### WHAT TO WORK ON
Go through the listing and state how many lines hold the string "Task". Nothing else is needed.

### INPUT RECORDS
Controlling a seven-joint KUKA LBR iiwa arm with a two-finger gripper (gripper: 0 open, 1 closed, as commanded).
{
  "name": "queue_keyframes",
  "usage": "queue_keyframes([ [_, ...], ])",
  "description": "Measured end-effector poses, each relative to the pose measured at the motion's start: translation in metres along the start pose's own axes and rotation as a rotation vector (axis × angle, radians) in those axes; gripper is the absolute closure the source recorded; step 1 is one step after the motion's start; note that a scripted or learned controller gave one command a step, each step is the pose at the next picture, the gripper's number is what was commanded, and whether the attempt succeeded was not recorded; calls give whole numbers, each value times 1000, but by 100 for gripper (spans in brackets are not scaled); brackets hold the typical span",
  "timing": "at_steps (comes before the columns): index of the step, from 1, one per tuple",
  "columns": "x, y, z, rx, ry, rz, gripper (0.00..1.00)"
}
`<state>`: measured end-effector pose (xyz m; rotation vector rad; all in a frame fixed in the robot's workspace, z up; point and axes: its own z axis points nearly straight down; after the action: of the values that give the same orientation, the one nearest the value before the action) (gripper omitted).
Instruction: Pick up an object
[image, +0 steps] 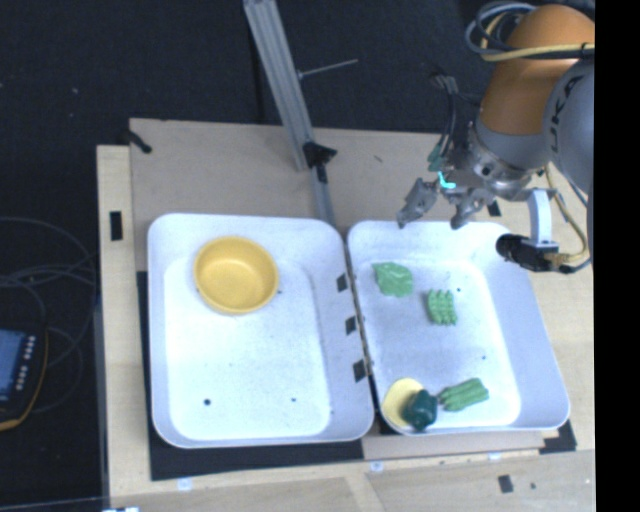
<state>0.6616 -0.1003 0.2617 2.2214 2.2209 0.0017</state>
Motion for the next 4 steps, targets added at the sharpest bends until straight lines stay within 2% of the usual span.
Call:
queue_keyframes([
  [1,0,0,0,0,0,0,0],
  [3,1,0,126,6,-1,1,0],
  [4,0,0,162,2,-2,1,0],
])
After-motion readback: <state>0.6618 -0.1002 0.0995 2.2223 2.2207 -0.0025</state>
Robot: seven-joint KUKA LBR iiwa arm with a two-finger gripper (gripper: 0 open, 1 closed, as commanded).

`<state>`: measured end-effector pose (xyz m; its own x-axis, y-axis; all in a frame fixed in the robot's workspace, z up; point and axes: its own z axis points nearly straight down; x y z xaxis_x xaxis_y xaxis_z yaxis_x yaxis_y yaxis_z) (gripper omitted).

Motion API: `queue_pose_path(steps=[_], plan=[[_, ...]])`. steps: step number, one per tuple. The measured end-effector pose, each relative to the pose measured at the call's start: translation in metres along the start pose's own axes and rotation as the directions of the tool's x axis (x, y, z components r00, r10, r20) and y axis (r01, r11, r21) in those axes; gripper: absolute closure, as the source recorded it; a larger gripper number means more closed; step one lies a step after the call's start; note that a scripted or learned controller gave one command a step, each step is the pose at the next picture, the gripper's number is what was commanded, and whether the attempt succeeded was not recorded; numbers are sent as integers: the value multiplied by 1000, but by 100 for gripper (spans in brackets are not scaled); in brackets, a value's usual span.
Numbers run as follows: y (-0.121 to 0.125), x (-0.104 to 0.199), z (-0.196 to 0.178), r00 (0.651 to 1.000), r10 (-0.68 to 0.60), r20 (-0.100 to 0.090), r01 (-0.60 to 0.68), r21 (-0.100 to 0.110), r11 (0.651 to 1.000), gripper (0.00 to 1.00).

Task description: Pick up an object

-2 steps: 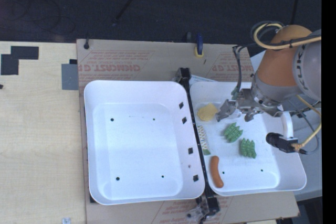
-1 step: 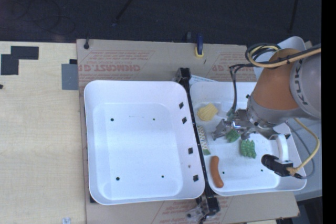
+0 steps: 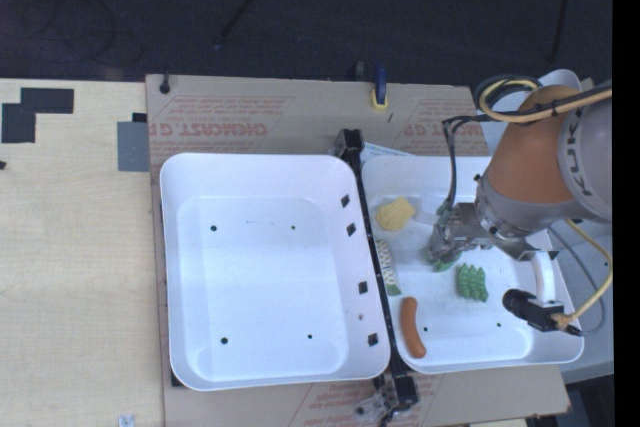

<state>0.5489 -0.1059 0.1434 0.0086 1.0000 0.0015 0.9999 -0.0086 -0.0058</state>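
Note:
In the right bin lie a yellow lumpy object near the back left, a green knobbly object in the middle, and an orange sausage-shaped object near the front left. A small striped piece rests against the bin's left wall. My gripper reaches down into the bin between the yellow and the green object, just left of the green one. Nothing can be seen between its fingers, and whether it is open is unclear.
The left bin stands beside the right one, with a black divider rail between them. Both rest on a cardboard sheet. The arm's orange band hangs over the right bin's back right.

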Motion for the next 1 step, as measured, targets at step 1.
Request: queue_pose_path(steps=[1], plan=[[44, 53, -122, 1000, -15, 2, 15, -16, 1000, 100]])
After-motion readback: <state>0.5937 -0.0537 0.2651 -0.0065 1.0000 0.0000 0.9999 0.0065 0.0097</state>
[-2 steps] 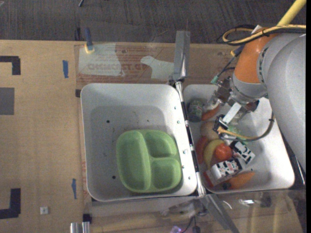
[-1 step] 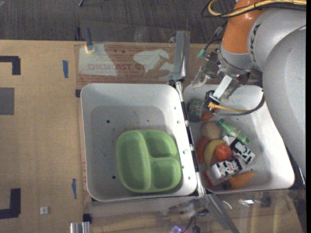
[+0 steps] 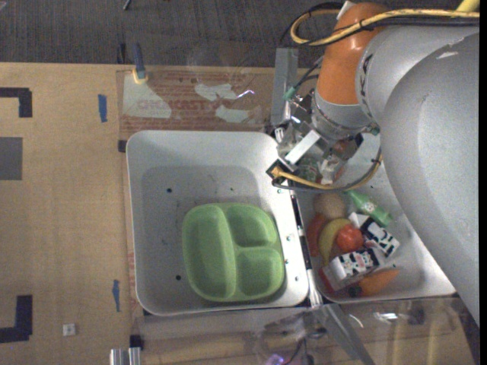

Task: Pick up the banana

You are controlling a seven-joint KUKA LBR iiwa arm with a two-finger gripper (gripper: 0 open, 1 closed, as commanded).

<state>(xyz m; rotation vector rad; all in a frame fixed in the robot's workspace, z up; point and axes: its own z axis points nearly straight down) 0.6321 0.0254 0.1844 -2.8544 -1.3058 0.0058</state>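
Note:
The yellow banana lies curved in the right bin, packed among other items, with a red-orange fruit against its right side. My gripper hangs over the far left corner of that bin, near the wall shared with the left bin. It sits above and apart from the banana, with a beige round fruit between them. Cables and the wrist housing crowd the gripper's tip.
A green divided plate rests in the left bin. Beside the banana are a green bottle, two black-and-white cartons, a red item and an orange carrot. The grey arm covers the right bin's far side.

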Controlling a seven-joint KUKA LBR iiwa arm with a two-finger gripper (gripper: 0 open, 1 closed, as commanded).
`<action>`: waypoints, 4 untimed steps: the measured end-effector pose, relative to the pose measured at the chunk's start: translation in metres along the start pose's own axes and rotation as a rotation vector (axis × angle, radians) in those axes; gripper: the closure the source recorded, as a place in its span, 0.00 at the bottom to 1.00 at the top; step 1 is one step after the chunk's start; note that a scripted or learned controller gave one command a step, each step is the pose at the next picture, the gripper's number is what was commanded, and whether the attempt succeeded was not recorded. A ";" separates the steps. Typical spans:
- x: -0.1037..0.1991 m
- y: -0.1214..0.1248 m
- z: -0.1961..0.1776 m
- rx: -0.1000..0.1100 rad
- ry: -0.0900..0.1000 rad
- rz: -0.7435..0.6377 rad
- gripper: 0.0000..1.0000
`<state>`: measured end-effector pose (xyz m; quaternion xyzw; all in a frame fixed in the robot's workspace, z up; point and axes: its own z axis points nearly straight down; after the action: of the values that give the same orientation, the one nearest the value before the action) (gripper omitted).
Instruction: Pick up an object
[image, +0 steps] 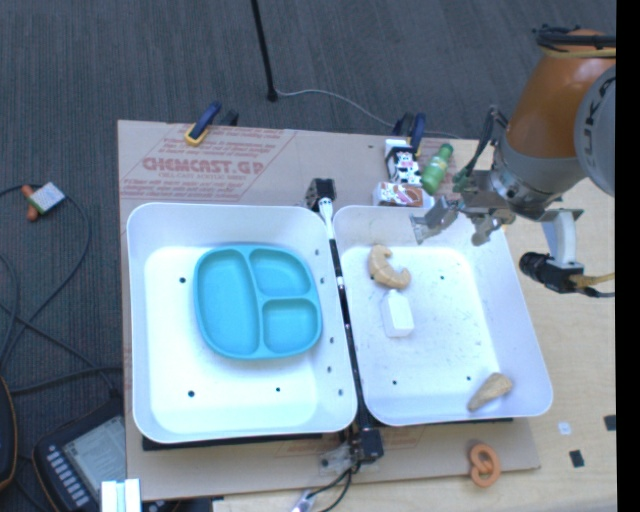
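Two white bins are sitting side by side on a brown board. The left bin (150, 300) is holding a blue plate (258, 302) with three parts, lying flat near the middle of the bin.

The right bin (520, 330) is holding three small things. A curled tan piece like a bit of bread (387, 267) is lying near the far left part of the bin. Just in front of it, a small white block (398, 316) is lying flat, close to the curled piece but not touching it. A tan lump (490, 391) is sitting in the near right corner, well apart from the other two.

The gripper (455, 224) is hanging over the far edge of the right bin, to the right of the curled piece. Its two fingers are spread apart and pointing down, and nothing is sitting between them. The grey and orange arm (560, 90) is reaching in from the right above it.

Behind the right bin, a green bottle (435, 168) is lying next to a small box with pictures (402, 180). An orange ring (484, 463) is lying on the board in front of the right bin. A small orange and grey thing (43, 199) is lying on the dark floor, far off to the left
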<state>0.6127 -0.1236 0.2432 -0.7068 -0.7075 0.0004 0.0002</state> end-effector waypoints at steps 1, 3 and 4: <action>0.009 -0.042 0.135 0.004 0.001 0.001 0.00; 0.020 -0.125 0.155 -0.014 -0.004 0.002 0.00; 0.019 -0.125 0.145 -0.015 -0.006 0.004 1.00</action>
<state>0.4877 -0.1044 0.0983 -0.7082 -0.7060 -0.0029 -0.0070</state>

### SOLUTION TO THIS PROBLEM
2